The technology has attracted worldwide attention as companies race to commercialise it. Elon Musk's company, Neuralink, is currently conducting human trials in the United States, while China recently approved what has been described as the world's first commercially available brain-chip system called NEO.
Willsey recently took part in implanting a brain-computer interface developed by Paradromics, a company building fully implantable systems designed for long-term use.
Unlike earlier research devices that required wires to pass through the skin and connect to external computers, the Paradromics system is intended to operate entirely from inside the body. The goal is to allow patients to use the technology without being physically connected to external equipment.
The procedure begins with a craniotomy, where surgeons temporarily remove a section of the skull to access the brain. Using imaging systems and surgical navigation tools, doctors identify the exact area where the implant should be placed.

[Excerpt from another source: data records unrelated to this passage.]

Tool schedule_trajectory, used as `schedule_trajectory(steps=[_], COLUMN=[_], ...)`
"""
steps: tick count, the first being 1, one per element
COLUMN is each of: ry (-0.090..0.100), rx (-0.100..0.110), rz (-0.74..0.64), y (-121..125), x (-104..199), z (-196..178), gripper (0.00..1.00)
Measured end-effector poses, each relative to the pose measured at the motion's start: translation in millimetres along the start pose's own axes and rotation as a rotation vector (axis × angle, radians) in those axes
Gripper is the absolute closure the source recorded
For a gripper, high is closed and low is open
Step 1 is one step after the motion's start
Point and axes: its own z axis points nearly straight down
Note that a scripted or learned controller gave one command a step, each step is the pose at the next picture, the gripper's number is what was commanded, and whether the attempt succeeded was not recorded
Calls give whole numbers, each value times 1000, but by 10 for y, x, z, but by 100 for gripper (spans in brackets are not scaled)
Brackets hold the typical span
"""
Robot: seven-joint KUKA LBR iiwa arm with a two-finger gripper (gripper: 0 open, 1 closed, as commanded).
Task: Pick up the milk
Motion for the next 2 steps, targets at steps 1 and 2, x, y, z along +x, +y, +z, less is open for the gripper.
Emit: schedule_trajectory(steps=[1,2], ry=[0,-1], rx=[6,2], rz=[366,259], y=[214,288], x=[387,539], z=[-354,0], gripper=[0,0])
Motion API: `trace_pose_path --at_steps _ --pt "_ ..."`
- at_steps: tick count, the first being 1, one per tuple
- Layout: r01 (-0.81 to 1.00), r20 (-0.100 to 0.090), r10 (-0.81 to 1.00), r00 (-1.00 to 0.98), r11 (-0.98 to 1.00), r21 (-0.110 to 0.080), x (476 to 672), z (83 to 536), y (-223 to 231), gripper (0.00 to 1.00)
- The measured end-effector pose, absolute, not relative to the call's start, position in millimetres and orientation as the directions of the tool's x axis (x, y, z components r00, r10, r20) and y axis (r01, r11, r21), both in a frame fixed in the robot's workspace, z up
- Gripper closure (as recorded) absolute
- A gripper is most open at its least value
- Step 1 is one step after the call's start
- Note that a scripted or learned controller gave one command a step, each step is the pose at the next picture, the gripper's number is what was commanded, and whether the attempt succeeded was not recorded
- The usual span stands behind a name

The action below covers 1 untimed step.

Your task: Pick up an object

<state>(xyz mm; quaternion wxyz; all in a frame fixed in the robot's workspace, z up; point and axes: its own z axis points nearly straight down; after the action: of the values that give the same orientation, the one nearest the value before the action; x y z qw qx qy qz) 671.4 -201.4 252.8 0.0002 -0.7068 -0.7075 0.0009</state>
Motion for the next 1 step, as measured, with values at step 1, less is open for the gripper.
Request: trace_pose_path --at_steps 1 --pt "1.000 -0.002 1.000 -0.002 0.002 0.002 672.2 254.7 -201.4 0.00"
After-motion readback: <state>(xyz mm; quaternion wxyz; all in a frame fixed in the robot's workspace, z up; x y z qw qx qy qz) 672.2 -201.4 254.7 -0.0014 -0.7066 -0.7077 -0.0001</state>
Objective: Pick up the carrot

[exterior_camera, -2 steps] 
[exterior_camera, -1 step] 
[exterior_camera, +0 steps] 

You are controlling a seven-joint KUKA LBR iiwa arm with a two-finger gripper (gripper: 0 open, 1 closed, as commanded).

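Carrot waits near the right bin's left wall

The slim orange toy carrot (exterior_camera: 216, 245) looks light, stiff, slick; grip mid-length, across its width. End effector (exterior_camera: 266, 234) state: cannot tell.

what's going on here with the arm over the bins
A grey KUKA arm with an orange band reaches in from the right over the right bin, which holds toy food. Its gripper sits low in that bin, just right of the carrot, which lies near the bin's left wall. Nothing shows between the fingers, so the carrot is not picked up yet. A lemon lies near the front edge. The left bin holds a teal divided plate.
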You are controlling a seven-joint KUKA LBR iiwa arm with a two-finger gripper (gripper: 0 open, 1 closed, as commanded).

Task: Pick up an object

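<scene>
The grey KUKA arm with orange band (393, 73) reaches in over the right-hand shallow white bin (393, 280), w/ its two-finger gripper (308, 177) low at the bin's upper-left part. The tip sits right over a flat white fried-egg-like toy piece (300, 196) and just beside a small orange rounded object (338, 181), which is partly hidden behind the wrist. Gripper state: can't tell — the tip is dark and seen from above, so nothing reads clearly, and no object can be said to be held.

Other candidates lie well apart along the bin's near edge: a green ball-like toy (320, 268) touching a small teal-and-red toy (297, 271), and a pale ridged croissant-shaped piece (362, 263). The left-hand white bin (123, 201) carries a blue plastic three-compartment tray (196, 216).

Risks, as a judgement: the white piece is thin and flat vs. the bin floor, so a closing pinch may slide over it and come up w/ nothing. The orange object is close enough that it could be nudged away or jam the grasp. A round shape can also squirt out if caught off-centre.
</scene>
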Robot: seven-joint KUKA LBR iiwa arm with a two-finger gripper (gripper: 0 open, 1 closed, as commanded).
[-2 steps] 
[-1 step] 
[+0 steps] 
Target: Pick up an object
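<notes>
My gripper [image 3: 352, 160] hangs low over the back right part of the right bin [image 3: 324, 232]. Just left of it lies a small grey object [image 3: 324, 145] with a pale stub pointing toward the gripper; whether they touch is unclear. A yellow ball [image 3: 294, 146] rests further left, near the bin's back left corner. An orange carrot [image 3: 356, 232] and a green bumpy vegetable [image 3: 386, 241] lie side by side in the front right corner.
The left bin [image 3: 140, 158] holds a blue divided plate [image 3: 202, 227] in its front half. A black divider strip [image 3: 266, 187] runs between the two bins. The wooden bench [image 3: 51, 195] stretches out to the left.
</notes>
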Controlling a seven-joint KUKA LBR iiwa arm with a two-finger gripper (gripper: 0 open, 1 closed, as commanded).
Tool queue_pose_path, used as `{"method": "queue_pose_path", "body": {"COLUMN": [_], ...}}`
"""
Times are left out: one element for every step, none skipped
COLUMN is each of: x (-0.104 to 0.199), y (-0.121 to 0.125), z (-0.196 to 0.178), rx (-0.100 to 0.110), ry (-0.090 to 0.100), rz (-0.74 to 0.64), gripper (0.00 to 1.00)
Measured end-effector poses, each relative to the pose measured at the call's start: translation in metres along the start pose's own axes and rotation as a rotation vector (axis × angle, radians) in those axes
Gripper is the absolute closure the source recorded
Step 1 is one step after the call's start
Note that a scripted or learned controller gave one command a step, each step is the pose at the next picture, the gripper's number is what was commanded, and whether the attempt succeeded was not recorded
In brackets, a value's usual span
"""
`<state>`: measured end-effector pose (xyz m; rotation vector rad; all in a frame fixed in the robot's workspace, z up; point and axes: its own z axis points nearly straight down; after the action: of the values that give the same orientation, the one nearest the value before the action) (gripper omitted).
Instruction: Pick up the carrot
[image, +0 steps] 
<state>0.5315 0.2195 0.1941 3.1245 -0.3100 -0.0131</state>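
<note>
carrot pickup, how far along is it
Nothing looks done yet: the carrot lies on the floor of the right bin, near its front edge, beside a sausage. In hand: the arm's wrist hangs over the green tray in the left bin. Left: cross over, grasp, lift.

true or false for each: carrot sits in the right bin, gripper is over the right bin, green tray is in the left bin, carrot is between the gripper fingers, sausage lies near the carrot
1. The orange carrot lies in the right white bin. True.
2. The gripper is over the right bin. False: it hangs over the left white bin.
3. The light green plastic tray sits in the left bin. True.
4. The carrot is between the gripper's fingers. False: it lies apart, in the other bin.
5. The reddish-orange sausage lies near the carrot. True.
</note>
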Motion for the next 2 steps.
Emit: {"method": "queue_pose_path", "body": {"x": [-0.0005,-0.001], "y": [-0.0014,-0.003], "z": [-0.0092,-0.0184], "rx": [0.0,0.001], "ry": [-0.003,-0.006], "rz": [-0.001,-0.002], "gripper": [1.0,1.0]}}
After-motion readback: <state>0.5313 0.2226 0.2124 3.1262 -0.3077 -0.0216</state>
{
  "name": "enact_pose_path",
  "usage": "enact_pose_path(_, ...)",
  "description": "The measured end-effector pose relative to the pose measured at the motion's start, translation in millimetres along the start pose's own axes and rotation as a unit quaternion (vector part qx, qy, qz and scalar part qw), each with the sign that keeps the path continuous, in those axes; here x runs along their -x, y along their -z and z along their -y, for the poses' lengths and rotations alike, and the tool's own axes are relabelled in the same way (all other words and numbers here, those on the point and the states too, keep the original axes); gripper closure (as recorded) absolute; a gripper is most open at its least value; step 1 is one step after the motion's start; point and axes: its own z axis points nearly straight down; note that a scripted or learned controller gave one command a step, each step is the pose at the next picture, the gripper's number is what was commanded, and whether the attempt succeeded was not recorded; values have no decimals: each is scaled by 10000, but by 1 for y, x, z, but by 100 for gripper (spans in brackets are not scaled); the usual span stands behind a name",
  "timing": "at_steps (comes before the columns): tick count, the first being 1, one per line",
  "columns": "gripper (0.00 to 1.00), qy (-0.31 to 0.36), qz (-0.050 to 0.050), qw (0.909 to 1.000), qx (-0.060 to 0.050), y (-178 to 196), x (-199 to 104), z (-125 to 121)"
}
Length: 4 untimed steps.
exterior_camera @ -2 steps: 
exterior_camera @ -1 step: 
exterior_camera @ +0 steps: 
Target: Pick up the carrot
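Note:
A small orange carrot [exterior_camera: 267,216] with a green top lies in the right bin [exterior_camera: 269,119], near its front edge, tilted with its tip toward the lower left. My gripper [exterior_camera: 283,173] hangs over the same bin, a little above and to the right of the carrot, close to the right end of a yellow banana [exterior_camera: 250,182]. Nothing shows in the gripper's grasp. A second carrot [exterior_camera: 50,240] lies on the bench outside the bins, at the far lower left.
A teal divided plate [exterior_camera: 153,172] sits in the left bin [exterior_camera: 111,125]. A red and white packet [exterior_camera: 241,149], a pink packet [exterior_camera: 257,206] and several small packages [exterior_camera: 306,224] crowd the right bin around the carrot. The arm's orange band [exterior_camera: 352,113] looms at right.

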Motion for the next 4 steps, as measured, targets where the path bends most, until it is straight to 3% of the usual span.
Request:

The electrode array is then positioned and inserted into the brain's cortex. After securing the implant, surgeons reconnect the protective layers surrounding the brain and replace the bone. A separate transceiver is implanted in the patient's chest, with a lead running beneath the skin to connect the two components.
The entire operation takes around four hours. According to Willsey, the procedure itself is not dramatically different from surgeries neurosurgeons already perform. That is important because widespread adoption will require doctors to learn the technique without extensive retraining.
"If you want to scale BCI technology, you want neurosurgeons to be able to pick it up very easily," he said.
Despite years of training and research, Willsey admits there were moments during the operation when the significance of the technology became impossible to ignore. As the implant was being placed on the patient's brain, he found himself reflecting on what the procedure could mean for the future of medicine. However, he quickly shifted his focus back to patient safety, which remains the top priority during any surgery. Only after the patient recovered successfully did the full impact sink in.
"Wow, I can't believe we're at this point now where we have somebody implanted with a novel brain-computer interface," he said.